Brain Glucose Levels Reduced in Type 1 Diabetes Following Hyperglycemia
Individuals with type 1 diabetes experience a diminished rise in brain glucose levels following an acute episode of modest hyperglycemia, according to Hwang et al. (p. 163). As a result, the authors suggest that the brain might adapt to diabetes conditions by reducing the amount of glucose that can enter the brain and that this may be to protect it from excess glucose. Initially focusing on humans, the authors recruited 14 individuals with type 1 diabetes and 9 healthy control subjects to participate in 5 days of continuous glucose monitoring (with a Dexcom G4 device).
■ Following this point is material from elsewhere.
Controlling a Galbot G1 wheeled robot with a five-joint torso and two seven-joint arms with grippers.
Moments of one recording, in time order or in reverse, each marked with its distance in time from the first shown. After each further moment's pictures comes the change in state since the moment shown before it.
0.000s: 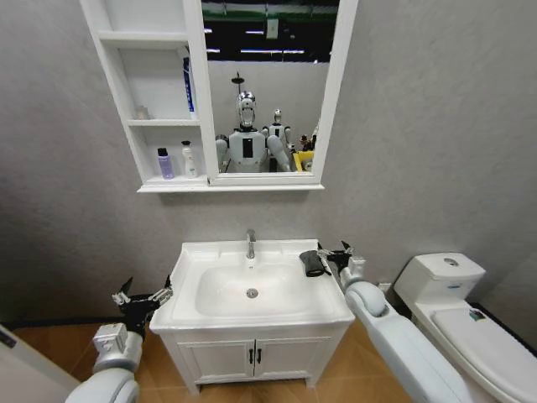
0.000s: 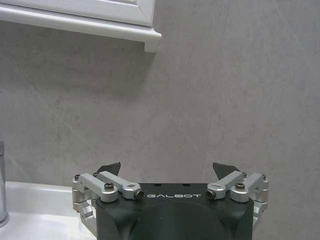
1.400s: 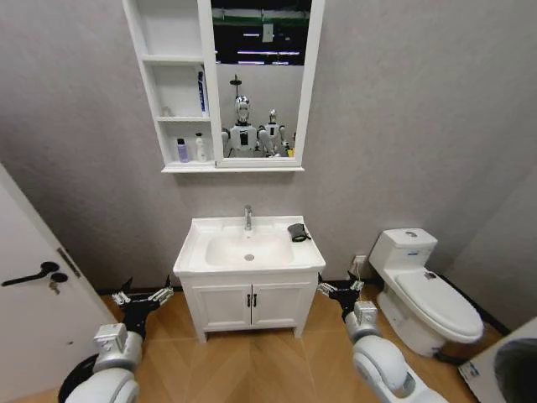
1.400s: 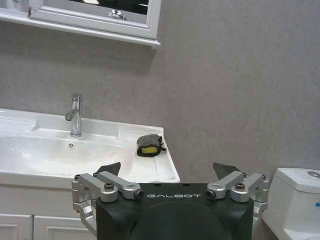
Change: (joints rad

This was followed by a 2-h hyperglycemic clamp procedure while undergoing magnetic resonance spectroscopy to measure glucose levels in the brain. In addition to this, they report experiments with rats in which groups with and without streptozotocin-induced diabetes underwent clamp procedures followed by nuclear magnetic resonance spectroscopy of various brain regions to measure glucose levels. They found that in humans, despite similar changes in plasma levels of glucose in the clamp procedure, individuals with type 1 diabetes had significantly smaller increases in brain glucose. They also found that the change in brain glucose levels positively correlated with a glucose lability index measurement (describing changes in glucose over time). Turning to the animal experiments, they report that, consistent with the human investigation, rats with induced diabetes also had lower brain glucose levels in various brain areas (cortex, hippocampus, and striatum) in comparison to controls. Discussing the outcomes, they suggest that the diminished brain glucose levels might represent some form of protective mechanism for the brain against the effects of increased glucose. They also highlight the correlation between glucose variability and brain glucose levels and suggest that more research is needed on the factors that contribute to the phenomenon.